There was never enough support even in the Republican-controlled Senate to sustain these challenges. But Senate Majority Leader Mitch McConnell (R-Ky.) had urged his fellow Republicans not to give them more oxygen anyway. The election was over, and it would only force Republican senators into a politically difficult vote to say as much.

Hawley didn’t listen. He announced a week before Congress was to meet that he’d be challenging the results.

His reasoning was disingenuous for two reasons. He said Democratic challenges to electoral results aren’t out of the ordinary — that is true, but only on the House side. It had been 15 years since a Democratic senator challenged results. Her fellow Democrats voted then-Sen. Barbara Boxer (Calif.) down rather than join in. It also didn’t happen in the context of an outgoing president trying to strong-arm his way into staying in power.

Hawley argued that the results in Pennsylvania in particular — perhaps the most crucial swing state Trump lost — were in question because the state changed its voting laws for the pandemic.

Hawley argued that Pennsylvania wasn’t following “its own election laws,” despite the fact that the GOP legislature and Democratic governor agreed to change them. Hawley argued that because Pennsylvania’s top court threw out a challenge to electoral laws early on, there still could be some questions to whether the changes were constitutional.

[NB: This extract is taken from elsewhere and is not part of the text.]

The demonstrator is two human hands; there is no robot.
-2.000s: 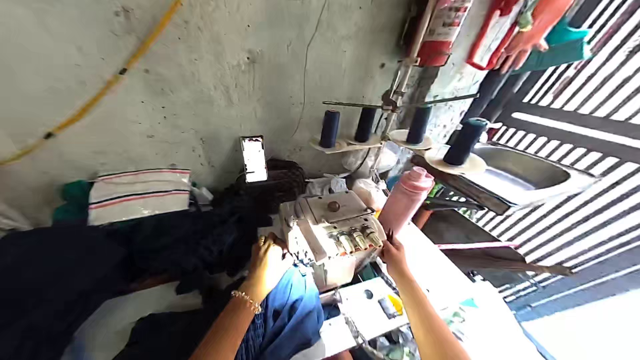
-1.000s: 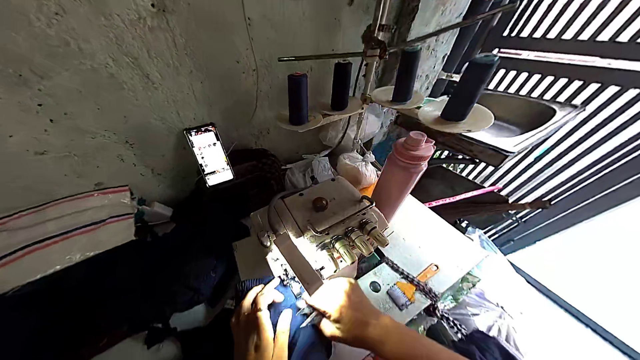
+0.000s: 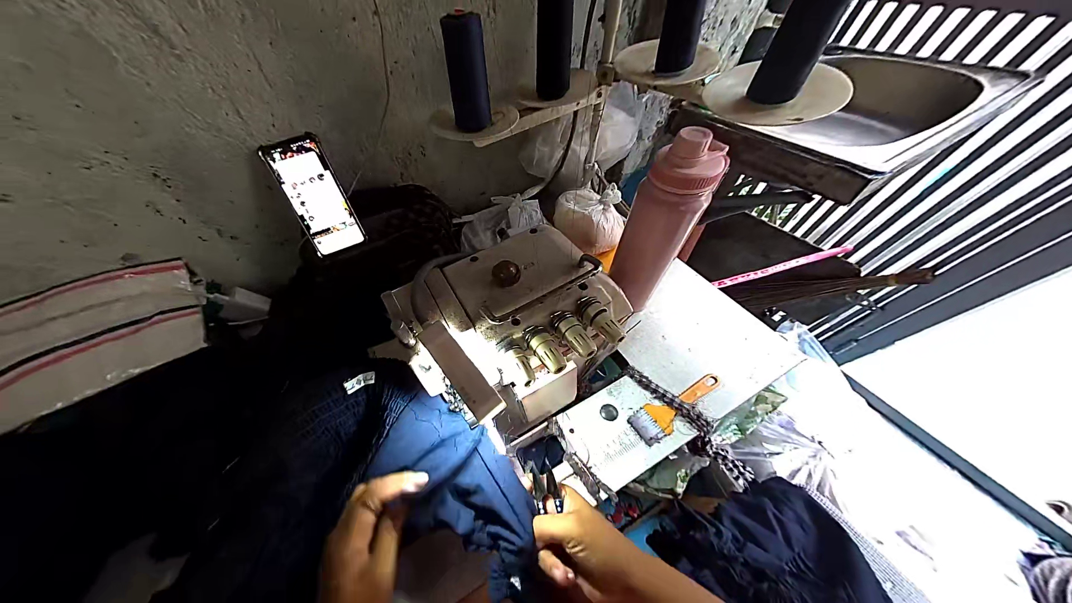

Many states — blue and red — changed the way they vote as a result of the pandemic. Especially in heavily litigated Pennsylvania, courts upheld those changes. The courts upheld both the new voting procedures in challenges before the election and the results after Trump’s campaign attempted to challenge them. One of the Trump campaign’s most brutal legal flameouts happened in Pennsylvania, at the pen of a conservative judge.

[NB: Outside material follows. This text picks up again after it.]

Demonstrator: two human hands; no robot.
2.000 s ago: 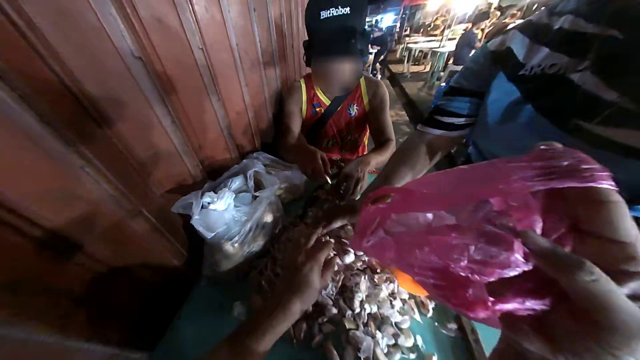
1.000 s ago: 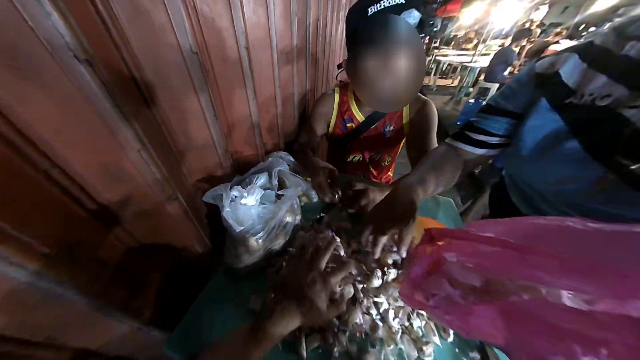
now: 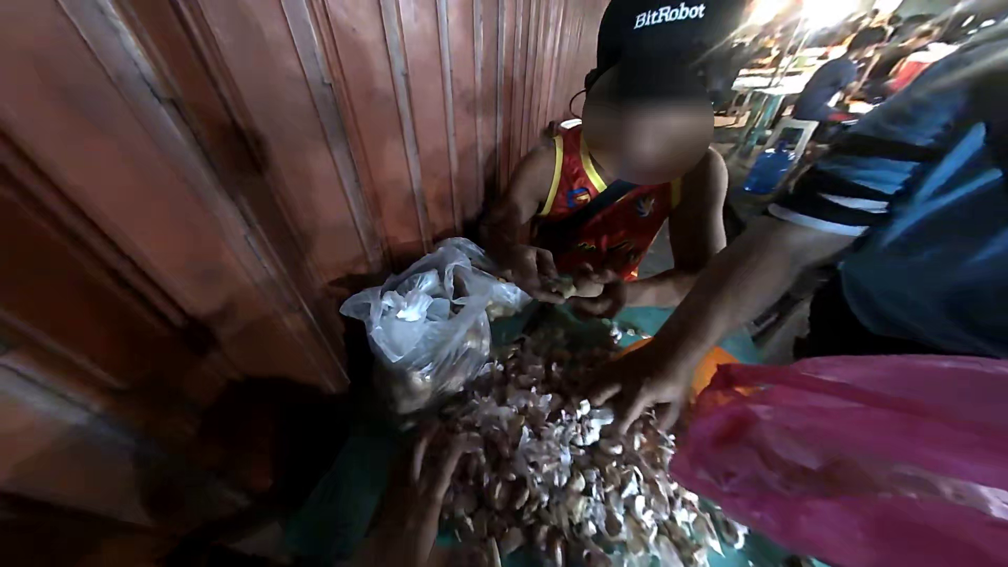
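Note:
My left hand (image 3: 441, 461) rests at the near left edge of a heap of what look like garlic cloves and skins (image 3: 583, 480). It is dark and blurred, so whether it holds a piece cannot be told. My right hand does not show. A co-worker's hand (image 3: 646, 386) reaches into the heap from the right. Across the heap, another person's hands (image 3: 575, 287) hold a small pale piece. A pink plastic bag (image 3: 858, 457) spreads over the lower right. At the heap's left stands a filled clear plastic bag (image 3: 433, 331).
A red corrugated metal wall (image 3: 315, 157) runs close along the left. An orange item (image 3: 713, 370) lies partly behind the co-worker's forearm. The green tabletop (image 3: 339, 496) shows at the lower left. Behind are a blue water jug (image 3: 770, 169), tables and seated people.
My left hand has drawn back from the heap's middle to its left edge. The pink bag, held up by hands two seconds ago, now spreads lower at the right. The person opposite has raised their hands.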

He broke the dam for other Republicans considering presidential runs

Hawley is widely assumed to be running for president in 2024, and he appeared to calculate that hewing closely to Trump was necessary for his future political ambitions.

A few days later, Sen. Ted Cruz (R-Tex.) led 10 other senators in announcing that they would also hold up electoral college results by challenging them.

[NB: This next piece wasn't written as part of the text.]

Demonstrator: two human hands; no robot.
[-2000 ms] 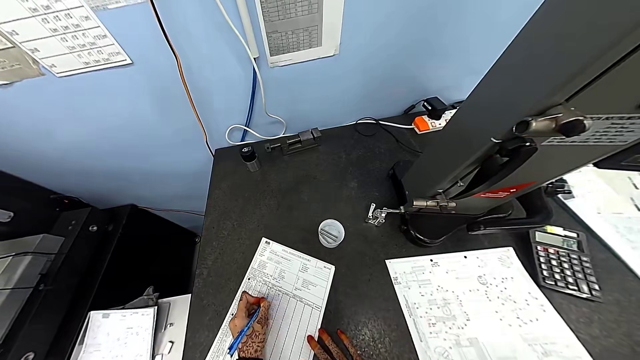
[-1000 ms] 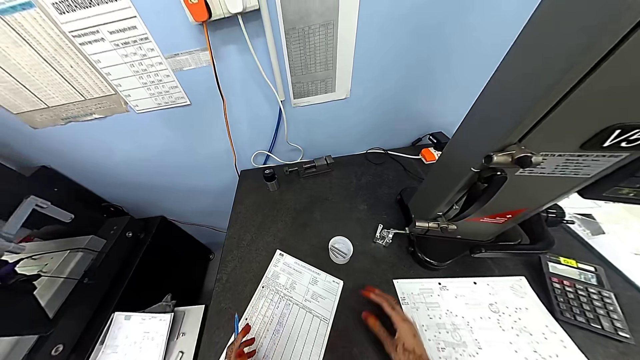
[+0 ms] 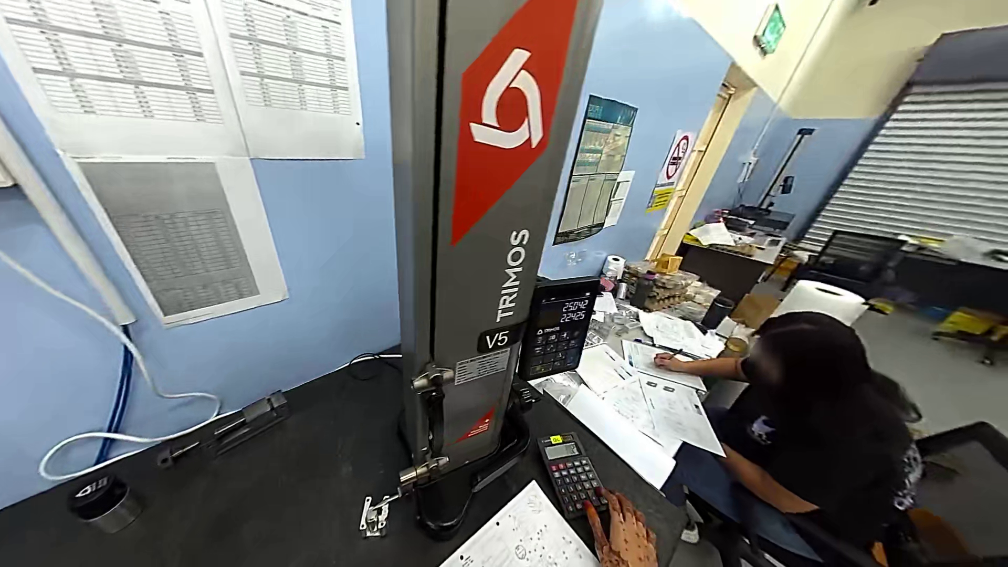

Would Cruz and others have signed on to the objections without Hawley doing it first? Possibly. Trump was in talks with new Sen. Tommy Tuberville (R-Ala.) to do it. But someone had to be first, and it was Hawley.

After the riot, he doubled down rather than back down like other Republicans

Shaken lawmakers got back together in the Capitol hours after the riot — debris still strewn about and windows still broken — to resume their legal duty to count electoral votes and confirm Biden’s win.

Fourteen senators before the invasion had signaled that they’d support challenges. Afterward, a half-dozen of those changed their minds. And it was Hawley still leading the way. Taking to the Senate floor that Wednesday night, he was unapologetic about questioning election results, despite the fact that McConnell had warned earlier in the day that if the objections overturned results, that would put democracy “in a death spiral.”

“I hope that this body will not miss the opportunity to take affirmative action to address the concerns of so many millions of Americans,” Hawley said when debate finally resumed, explaining why he was protesting Arizona’s results.

What he and others fail to mention, and what became sharply clear after the violence of Wednesday, is that the “concerns” Hawley speaks of didn’t arise because of how the election was carried out. Trump’s own former attorney general said he saw no major issues, and dozens of court challenges affirmed the results. It was Trump’s unfounded claims that the election was stolen, tacitly supported by lawmakers such as Hawley raising questions about how elections were conducted, that drove such “concerns.” They ultimately manifested in a historic breach of democracy.

“You say it and say it and say it and say it,” Biden said in the wake of the attacks, about Senate Republicans’ culpability in getting to this point. “The degree to which it becomes corrosive is in direct proportion to the number of people who say it.”

Hawley wasn’t the first GOP lawmaker, nor will he be the last, to question democratic norms without evidence in the Trump era and post-Trump era. But he made himself the most prominent, and that’s why he’s being singled out.